I’ve been trying to shepherd him out of the shadows cast by the looming fixed points of “Cure” and “Sickness.” When he talks wistfully about doing some activity or another after I’m well, I talk gently about not worrying about whether I’m well or sick but instead to think about the day we have together and the many things we can do in it. I want him to see what is possible now, instead of fixating on where I fall short and how much better life will be when I’m cured. He is reluctant to let go of this black and white world. I don’t blame him; it’s a constant struggle for me, too. Last weekend, when I was feeling much better than I had in weeks and Andrew and I baked hamantaschen and I cooked complicated Thai food for dinner, Andrew beamed at Jay and me across the table. “I’d say you’re over eighty percent well, Mommy,” he said proudly. I didn’t want to tell him it’s “wrong” to concentrate on a cure, that very few of us are ever one hundred percent well, that we begin to fall apart and move towards death the moment we are born. No, that would not be helpful to him. So I blathered again about trying to enjoy every minute we have together, about not spending time worrying how well I was, or when I would feel better. Of course these are exactly the same lessons I’m trying to learn, the same precepts I struggle to accept.
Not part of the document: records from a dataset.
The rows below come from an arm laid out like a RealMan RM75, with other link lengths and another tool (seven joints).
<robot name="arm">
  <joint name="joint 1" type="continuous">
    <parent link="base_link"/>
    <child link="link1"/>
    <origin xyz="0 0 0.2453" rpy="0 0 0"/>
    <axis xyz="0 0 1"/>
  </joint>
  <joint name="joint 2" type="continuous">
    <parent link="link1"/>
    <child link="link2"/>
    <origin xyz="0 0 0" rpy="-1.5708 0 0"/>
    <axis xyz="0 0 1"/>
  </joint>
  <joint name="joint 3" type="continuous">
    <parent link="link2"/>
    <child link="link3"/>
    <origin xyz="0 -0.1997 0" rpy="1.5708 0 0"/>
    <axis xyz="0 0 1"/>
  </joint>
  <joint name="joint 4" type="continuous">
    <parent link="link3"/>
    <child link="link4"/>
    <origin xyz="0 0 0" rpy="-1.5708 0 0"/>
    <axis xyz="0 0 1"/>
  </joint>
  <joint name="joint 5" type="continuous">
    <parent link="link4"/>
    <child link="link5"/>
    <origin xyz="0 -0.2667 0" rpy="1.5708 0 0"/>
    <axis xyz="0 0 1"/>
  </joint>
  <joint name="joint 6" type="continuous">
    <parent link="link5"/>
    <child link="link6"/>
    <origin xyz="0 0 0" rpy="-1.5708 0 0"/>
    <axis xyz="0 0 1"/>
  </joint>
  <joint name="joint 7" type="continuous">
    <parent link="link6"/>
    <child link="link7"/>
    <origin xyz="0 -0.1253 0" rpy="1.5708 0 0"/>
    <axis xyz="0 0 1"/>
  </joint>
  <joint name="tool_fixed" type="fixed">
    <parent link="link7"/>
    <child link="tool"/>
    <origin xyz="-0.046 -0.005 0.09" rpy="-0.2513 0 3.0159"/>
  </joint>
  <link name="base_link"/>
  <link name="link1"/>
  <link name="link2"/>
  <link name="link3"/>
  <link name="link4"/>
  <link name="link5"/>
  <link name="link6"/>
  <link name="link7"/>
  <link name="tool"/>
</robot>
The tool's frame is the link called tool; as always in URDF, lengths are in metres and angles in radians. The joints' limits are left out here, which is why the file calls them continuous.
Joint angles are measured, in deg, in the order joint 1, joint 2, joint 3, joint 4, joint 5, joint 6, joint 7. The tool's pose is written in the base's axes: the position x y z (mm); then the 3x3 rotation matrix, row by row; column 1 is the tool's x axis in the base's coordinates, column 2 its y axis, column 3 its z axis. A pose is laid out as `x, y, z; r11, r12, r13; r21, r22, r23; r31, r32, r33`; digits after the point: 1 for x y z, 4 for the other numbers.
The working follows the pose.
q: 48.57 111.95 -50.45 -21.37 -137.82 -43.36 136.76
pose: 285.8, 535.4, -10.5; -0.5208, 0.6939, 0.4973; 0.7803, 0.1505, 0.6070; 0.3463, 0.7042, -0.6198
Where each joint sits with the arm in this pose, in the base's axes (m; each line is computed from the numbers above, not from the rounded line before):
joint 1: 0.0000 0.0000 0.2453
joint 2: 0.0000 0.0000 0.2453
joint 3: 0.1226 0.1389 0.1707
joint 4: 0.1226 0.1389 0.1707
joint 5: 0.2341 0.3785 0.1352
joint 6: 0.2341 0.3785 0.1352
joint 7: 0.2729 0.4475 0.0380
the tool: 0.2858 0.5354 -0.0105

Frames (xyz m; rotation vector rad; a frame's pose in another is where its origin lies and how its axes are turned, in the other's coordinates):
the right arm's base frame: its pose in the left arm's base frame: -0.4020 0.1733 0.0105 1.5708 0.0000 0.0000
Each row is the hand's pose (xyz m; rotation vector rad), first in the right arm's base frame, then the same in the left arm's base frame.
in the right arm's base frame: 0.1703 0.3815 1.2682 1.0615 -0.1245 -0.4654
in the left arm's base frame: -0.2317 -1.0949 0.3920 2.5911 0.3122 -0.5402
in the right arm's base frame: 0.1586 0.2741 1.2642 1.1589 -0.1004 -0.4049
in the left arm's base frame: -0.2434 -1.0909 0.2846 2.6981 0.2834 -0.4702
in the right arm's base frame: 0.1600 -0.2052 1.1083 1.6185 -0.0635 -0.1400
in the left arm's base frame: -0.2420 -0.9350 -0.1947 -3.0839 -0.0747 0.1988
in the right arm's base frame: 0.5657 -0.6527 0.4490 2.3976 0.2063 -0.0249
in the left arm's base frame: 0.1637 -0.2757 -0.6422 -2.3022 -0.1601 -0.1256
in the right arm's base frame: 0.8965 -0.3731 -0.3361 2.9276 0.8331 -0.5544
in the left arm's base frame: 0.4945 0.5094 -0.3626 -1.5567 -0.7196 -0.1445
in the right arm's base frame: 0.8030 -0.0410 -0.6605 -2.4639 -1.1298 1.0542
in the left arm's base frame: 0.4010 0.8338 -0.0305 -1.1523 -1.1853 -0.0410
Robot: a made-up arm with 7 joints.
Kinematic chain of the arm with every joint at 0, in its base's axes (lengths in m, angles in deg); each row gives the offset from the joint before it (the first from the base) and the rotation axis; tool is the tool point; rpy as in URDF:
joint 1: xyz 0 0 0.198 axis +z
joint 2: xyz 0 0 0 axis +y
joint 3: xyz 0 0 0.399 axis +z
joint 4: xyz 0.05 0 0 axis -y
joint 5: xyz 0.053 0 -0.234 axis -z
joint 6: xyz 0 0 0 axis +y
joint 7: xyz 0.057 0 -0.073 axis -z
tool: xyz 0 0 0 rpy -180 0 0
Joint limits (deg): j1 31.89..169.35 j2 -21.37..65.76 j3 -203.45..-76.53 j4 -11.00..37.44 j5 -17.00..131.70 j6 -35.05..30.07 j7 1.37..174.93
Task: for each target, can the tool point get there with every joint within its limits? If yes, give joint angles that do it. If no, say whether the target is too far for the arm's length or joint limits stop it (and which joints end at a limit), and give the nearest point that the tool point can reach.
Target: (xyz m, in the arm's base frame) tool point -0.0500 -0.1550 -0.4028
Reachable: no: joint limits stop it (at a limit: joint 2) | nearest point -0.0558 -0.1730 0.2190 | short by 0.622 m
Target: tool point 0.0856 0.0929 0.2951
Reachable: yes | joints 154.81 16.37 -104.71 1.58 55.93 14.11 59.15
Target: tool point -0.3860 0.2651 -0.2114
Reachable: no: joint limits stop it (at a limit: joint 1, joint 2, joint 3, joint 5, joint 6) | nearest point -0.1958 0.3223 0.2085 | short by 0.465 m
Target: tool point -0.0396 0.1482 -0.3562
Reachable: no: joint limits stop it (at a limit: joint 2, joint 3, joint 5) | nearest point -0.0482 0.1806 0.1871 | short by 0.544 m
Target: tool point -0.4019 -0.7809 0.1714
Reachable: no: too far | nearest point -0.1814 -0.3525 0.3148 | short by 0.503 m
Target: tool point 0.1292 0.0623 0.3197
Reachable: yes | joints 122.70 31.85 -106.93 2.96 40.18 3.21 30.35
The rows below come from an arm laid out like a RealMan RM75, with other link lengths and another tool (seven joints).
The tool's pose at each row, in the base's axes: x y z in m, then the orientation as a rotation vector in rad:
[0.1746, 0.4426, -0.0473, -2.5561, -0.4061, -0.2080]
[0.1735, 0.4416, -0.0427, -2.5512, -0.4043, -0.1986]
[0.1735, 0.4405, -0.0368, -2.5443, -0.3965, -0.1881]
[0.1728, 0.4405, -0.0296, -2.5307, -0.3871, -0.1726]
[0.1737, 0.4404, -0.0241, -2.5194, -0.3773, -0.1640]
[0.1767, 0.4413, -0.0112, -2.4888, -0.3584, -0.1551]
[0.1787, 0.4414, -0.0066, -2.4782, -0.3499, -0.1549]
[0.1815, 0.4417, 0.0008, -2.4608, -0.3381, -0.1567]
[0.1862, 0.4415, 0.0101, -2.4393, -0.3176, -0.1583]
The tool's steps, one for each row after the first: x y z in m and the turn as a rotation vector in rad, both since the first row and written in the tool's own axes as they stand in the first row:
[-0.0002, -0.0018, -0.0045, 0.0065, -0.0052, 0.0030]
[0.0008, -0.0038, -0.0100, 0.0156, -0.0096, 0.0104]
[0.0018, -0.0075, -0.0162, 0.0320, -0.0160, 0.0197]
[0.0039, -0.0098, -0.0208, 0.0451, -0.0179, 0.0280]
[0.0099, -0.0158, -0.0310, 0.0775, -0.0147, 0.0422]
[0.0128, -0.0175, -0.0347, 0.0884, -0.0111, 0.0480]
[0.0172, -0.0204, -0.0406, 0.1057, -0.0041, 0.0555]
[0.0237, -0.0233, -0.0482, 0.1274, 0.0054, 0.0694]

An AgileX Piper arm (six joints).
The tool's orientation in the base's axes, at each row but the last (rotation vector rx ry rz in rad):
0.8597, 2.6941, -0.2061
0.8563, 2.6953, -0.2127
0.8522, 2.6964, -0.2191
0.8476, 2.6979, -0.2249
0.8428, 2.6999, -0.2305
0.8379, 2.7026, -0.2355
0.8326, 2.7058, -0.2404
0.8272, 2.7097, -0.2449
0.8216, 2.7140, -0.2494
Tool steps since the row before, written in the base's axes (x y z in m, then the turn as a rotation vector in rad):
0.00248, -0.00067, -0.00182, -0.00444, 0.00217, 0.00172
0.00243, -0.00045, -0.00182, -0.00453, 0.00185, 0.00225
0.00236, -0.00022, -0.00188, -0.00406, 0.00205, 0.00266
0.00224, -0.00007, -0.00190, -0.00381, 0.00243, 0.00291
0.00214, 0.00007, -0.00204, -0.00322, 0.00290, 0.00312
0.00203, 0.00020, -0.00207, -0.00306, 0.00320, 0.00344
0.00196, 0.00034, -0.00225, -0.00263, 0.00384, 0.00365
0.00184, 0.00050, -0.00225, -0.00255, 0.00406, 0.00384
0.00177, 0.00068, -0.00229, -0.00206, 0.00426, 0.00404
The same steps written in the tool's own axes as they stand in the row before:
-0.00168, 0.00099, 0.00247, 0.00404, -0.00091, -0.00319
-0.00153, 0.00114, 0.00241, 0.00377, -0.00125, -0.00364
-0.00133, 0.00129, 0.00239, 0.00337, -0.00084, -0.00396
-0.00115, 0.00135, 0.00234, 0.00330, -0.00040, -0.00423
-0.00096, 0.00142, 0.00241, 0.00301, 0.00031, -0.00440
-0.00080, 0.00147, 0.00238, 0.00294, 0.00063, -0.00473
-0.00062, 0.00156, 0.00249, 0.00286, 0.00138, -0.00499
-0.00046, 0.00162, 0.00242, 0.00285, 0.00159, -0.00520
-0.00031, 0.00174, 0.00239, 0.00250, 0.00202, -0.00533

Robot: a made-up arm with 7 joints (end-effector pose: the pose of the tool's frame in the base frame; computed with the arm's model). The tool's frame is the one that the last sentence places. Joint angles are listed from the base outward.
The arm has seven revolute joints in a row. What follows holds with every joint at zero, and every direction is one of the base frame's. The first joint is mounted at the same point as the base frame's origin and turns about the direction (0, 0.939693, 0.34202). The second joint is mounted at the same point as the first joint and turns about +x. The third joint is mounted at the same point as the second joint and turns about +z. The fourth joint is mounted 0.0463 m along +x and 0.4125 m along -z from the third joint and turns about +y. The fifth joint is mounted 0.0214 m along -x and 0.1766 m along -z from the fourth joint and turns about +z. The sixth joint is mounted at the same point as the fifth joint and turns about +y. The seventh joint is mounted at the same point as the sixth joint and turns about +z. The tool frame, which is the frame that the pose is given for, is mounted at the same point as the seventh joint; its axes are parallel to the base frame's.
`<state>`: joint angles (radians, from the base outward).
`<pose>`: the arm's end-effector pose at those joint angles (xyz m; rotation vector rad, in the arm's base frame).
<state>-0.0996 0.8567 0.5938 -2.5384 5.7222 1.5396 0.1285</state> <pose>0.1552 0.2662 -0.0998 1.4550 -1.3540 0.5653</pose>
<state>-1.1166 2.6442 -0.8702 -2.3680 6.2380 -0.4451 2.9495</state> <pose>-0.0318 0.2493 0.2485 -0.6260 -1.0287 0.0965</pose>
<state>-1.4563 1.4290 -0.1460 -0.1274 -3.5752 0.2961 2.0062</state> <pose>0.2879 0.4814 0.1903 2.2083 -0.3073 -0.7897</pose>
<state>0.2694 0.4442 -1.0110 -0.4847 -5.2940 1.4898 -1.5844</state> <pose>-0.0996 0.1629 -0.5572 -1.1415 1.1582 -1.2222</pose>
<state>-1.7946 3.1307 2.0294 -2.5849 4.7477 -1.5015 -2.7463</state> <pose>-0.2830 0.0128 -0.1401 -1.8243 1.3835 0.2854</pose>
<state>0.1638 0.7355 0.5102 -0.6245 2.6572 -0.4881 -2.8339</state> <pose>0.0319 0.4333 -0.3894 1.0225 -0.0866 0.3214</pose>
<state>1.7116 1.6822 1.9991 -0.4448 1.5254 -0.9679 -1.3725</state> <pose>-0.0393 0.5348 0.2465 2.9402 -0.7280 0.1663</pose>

I tell myself that growing up with a chronically ill mother won’t damage Andrew; I tell myself that both he and I can move into the more realistic (but more frightening-looking) world of truths that are neither strictly black nor white but are foggier and greyer; I tell myself that we can learn from each other. I can’t imagine surviving in Chronic Town without Andrew. Because of him I want to keep fighting for a cure. Because of him, I won’t give up the vision of me being well.
One of the ways that Andrew helps make life with neurosarcoidosis livable is by pushing me out of bed and into a world of play, imagination, and ongoing adventures. I don’t need to be one hundred percent well to open myself up to the miracle of my son. I just need some Star Wars lingo, the willingness to pretend we’re on a spaceship headed for the planet Zorbidor, and the patience to build a tower, no matter how many times the cat—or my disease—knocks it down.